TASK GOAL:
Print the listing below again, exactly. Skip the pictures.
▽
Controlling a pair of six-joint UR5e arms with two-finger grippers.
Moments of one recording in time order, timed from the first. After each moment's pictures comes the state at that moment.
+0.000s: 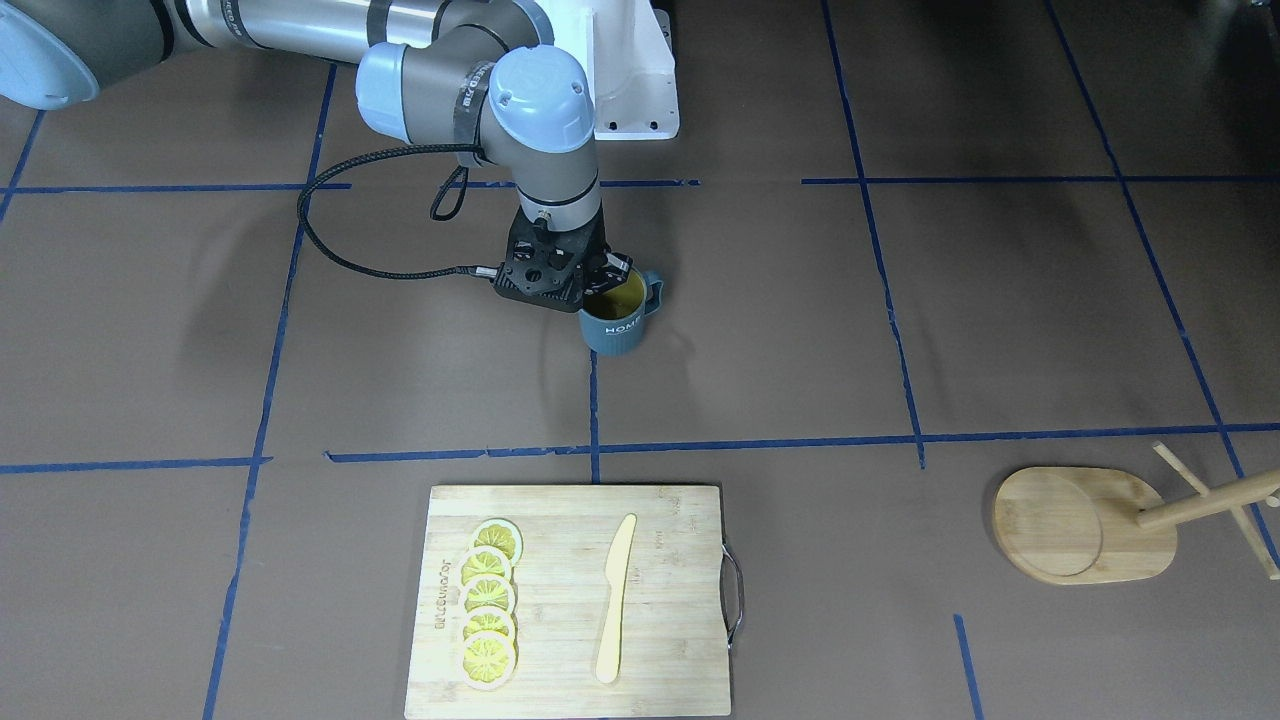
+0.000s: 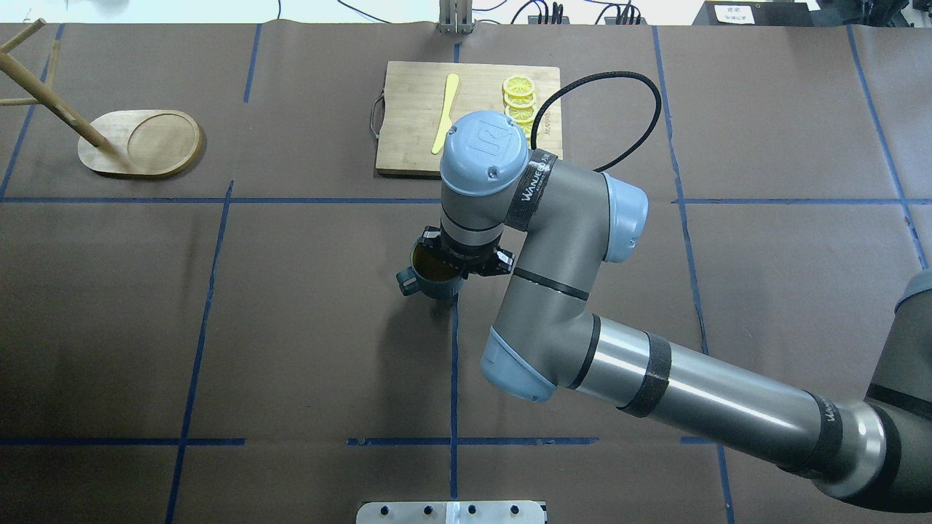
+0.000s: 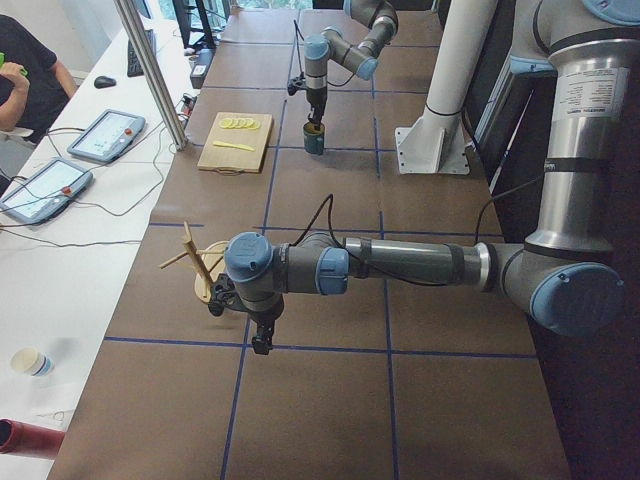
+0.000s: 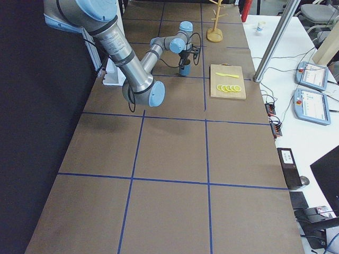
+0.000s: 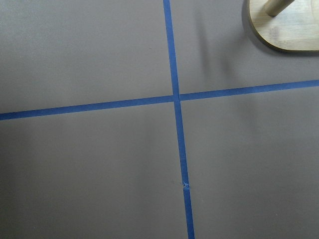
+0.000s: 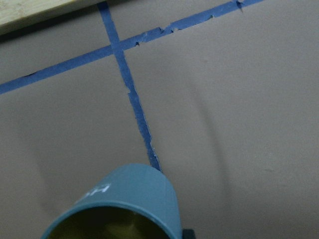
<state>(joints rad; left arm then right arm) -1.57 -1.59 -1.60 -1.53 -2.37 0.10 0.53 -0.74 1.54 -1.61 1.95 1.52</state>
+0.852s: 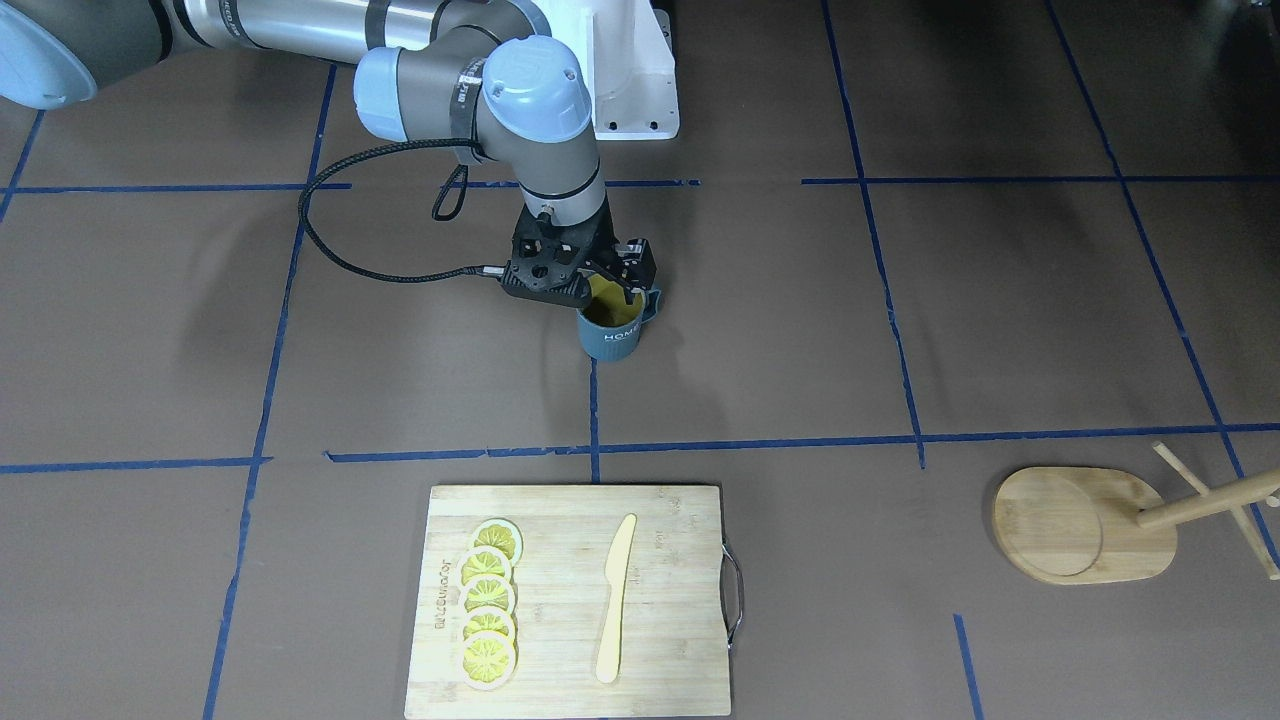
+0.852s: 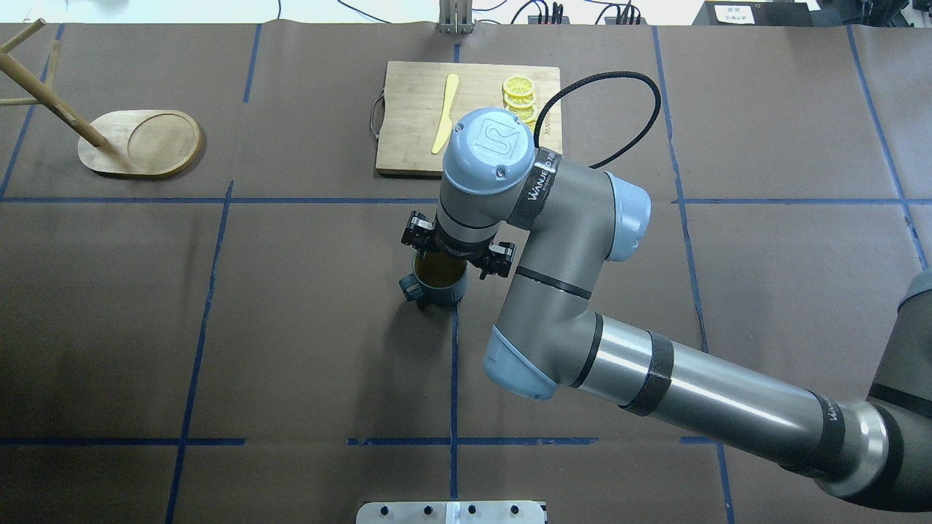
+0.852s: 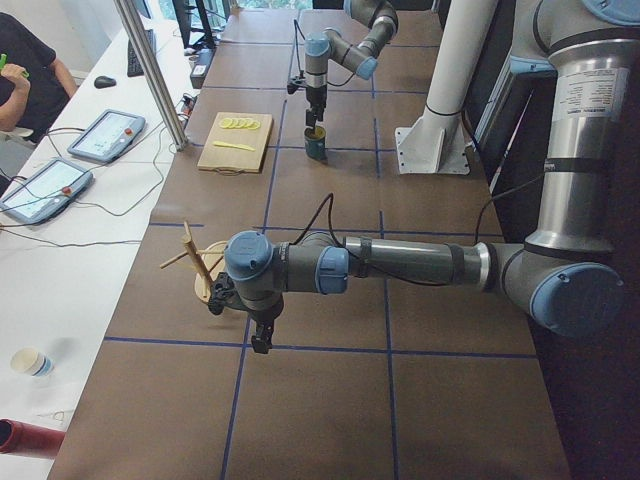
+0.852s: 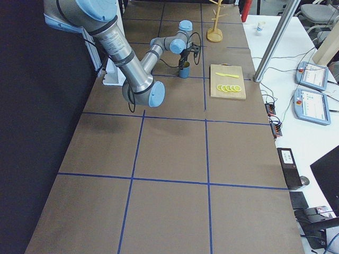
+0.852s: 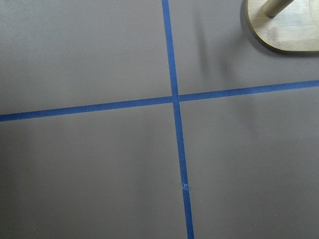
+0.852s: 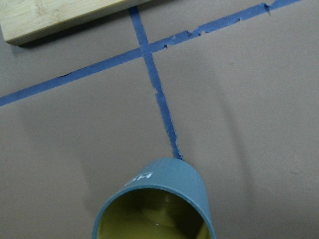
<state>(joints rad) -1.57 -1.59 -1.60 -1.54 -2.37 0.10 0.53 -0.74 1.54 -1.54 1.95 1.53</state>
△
YOUR RESPONSE:
Controlling a pair of six-joint UR5e arms with two-finger grippers.
Moments of one recording in time order, timed from the first. After each moment's pictures comes the state at that moment.
+0.000s: 
+0.000s: 
+0.000s: 
+0.000s: 
+0.000s: 
+0.000s: 
<state>(joints rad; left arm then right arm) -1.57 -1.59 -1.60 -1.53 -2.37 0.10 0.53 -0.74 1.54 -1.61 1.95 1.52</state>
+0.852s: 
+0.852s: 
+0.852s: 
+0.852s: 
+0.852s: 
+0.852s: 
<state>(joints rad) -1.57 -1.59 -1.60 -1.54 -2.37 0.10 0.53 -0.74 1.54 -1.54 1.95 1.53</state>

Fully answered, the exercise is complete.